§ **REQUIREMENT**
Repeat the lines below exactly as written, please, from the line with "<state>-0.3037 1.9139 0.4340" to the line with "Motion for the", both lines included, and no others.

§ **DATASET EXCERPT**
<<<<

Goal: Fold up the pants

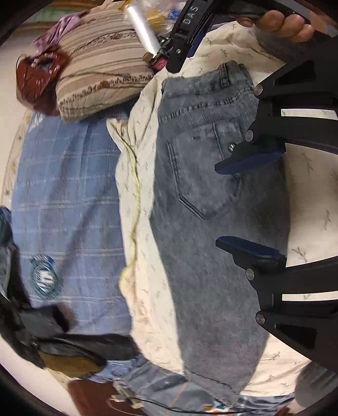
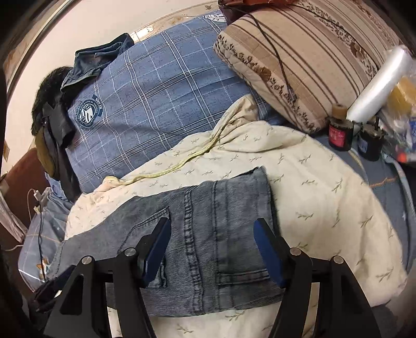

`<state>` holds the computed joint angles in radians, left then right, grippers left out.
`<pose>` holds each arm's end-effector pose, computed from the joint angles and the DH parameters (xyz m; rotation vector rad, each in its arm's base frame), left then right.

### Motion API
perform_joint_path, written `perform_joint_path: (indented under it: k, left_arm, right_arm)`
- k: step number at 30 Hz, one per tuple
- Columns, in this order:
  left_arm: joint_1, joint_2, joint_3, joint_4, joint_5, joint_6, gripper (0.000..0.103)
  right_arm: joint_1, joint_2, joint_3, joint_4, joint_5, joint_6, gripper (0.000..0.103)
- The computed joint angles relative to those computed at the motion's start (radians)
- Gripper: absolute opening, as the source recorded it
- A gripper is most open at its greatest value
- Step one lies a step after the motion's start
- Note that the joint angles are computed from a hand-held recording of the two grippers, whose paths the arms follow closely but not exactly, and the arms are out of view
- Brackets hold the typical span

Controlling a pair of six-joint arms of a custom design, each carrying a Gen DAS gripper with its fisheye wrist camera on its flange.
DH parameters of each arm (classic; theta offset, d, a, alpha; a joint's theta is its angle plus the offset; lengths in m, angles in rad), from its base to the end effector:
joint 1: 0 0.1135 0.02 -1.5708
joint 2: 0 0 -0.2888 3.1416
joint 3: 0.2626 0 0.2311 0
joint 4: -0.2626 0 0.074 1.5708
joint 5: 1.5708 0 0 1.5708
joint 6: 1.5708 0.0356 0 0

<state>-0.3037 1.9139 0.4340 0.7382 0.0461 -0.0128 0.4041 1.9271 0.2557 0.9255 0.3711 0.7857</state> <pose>0.2647 -0.0847 0.0946 0.3597 2.2931 -0.2138 0.2227 0.0812 0.0834 0.6097 2.1798 0.2025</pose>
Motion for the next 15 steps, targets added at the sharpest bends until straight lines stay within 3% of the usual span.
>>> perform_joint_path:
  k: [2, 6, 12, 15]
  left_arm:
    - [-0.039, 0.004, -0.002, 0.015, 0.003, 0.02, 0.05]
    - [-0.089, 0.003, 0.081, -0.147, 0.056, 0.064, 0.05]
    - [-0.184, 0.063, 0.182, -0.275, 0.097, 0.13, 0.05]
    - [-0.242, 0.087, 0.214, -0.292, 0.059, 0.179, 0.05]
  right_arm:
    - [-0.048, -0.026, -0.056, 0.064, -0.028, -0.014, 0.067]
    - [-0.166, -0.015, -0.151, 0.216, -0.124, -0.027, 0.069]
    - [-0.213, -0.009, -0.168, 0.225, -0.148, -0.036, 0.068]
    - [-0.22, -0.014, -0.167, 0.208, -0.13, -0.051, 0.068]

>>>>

§ **FINAL ANSWER**
<state>-0.3037 1.9139 0.4340 0.7382 0.0461 -0.0128 0.4041 1.9271 0.2557 0.9255 0.3711 0.7857</state> <pose>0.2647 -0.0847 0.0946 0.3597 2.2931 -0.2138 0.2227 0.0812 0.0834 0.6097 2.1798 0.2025</pose>
Motion for the next 15 steps, targets added at the sharpest bends until straight lines stay within 3% of the usual span.

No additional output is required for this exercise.